Reiniging
Onderkant van het maaidek
wassen
1. Parkeer de machine op een stevig, horizontaal
oppervlak.
2. Schakel de aftakas uit.
3. Zet de motor af en wacht totdat alle bewegende
onderdelen tot stilstand gekomen zijn.
4. Verwijder het contactsleuteltje.
5. Bevestig de slangkoppeling aan de wasaansluiting
van de maaimachine en draai de waterkraan helemaal
open (Figuur 36).
Figuur 36
1. Wasaansluiting
2. Snelkoppeling
Opmerking: Smeer petrolatum op de O-ring van
de wasaansluiting om de koppeling gemakkelijker te
bevestigen en de O-ring te beschermen.
6. Zet de maaimachine op de tweede maaihoogtestand
(B).
7. Neem plaats op de bestuurdersstoel en start de
motor.
8. Schakel de aftakas in en laat de motor één tot drie
minuten lopen.
9. Schakel de aftakas uit.
10. Zet de motor af en wacht totdat alle bewegende
onderdelen tot stilstand gekomen zijn.
11. Verwijder het contactsleuteltje.
12. Draai de kraan dicht en maak de snelkoppeling los
van de wasaansluiting.
3. Slang
Opmerking: Als de maaimachine na één wasbeurt
niet schoon is, moet u deze 30 minuten laten
inweken.
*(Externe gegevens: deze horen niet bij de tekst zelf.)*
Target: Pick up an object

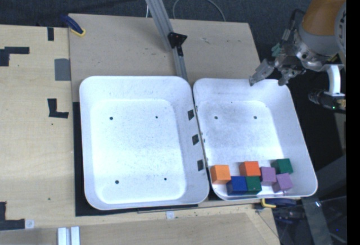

Herhaal daarna deze procedure.
13. Laat de motor opnieuw één tot drie minuten lopen
om het overtollig water te verwijderen.
Een gebroken of ontbrekende wasaansluiting
kan voorwerpen uitwerpen of contact met
het maaimes veroorzaken, waardoor u en
anderen letsel kunnen oplopen. Contact met
het maaimes of uitgeworpen voorwerpen
kan ernstig lichamelijk of dodelijk letsel
veroorzaken.
• Een gebroken of ontbrekende
wasaansluiting moet direct worden
vervangen, voordat u de machine opnieuw
gebruikt.
• Gaten in de maaimachine dichtmaken met
bouten en moeren.
• Steek nooit uw handen of voeten onder de
machine of door openingen in de machine.
De machine wassen
1. Zet de motor af en wacht totdat alle bewegende
onderdelen tot stilstand gekomen zijn.
2. Verwijder het contactsleuteltje.
3. Wacht 10 tot 15 minuten om de motor te laten
afkoelen.
4. Was de machine met een mild reinigingsmiddel en
water.
Belangrijk: Gebruik hiervoor nooit een
hogedrukreiniger. Daardoor kan het elektrische
systeem worden beschadigd of noodzakelijk
vet op wrijvingspunten worden weggespoeld.
Gebruik niet te veel water, zeker niet in de buurt
van het bedieningspaneel, verlichting, motor en
accu.
5. Start de motor om deze droog te laten worden.